Some tools for predicting in-hospital mortality in patients hospitalized with COPD exacerbations have already been developed.10,11 One of them was the “DECAF” score, which comprises five predictors (stable state dyspnea, eosinopenia, consolidation, acidemia, and atrial fibrillation).10 More recently, a decision tree for predicting 30-day mortality was developed; it uses older age, state of consciousness, stable state dyspnea, cardiopathy, use of inspiratory accessory muscles, and paradoxical breathing.11 Some of these predictors are the same as ours. We believe that our nomogram has the following two advantages over these tools. First, our nomogram is based on easily accessible data and is thus easy for clinicians to use. For example, it does not require any laboratory data. Several prediction tools require laboratory data, such as pH and eosinophil count.10 However, such data are not always readily available in clinical settings. Second, our nomogram only requires data that are available on admission, whereas the other prediction tools require data that may be unavailable on admission (eg, stable state dyspnea).

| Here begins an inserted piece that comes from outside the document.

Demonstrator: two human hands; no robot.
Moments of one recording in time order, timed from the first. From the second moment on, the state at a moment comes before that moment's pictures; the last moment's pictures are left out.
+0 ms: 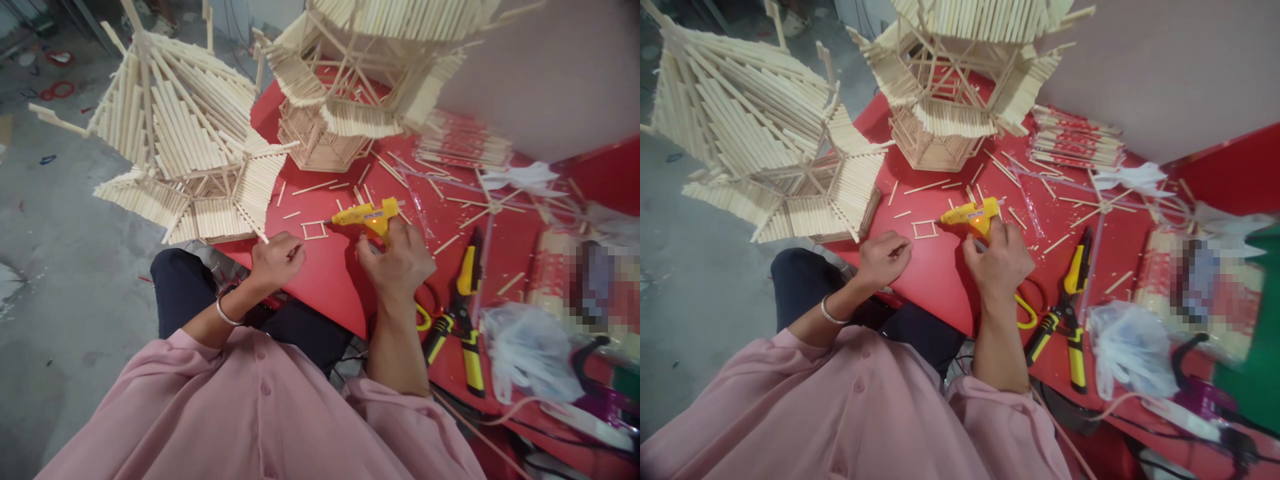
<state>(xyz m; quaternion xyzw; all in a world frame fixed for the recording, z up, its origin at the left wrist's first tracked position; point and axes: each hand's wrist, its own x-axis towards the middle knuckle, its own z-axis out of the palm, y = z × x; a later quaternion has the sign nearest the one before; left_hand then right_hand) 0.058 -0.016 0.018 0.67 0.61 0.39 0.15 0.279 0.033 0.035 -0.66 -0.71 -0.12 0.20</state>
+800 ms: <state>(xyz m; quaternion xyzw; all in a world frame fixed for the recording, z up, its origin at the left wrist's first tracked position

This study has some limitations. The database does not include the stage of COPD or the forced expiratory volume in 1 second, so we could not evaluate the association between stages of COPD severity and mortality, nor could we indicate the stages of COPD on the nomogram. Additionally, the DPC database does not include data of earlier exacerbations without hospitalizations. For using the nomogram in clinical practice, we would require prospective studies in order to compare the estimated in-hospital mortality with the prospective data.
We have developed a nomogram based on factors that affect in-hospital mortality of COPD exacerbations. This nomogram could help clinicians to predict risk of in-hospital mortality in individual patients with COPD exacerbation and thus help them to provide better care to patients and appropriate clinical information to patients and their families.
This study was supported by grants from the Ministry of Health, Labour and Welfare, Japan. We presented this research at the Congress of the Asian Pacific Society of Respirology 2016 (poster presentation) and published the abstract of this research.32
The authors report no conflicts of interest in this work.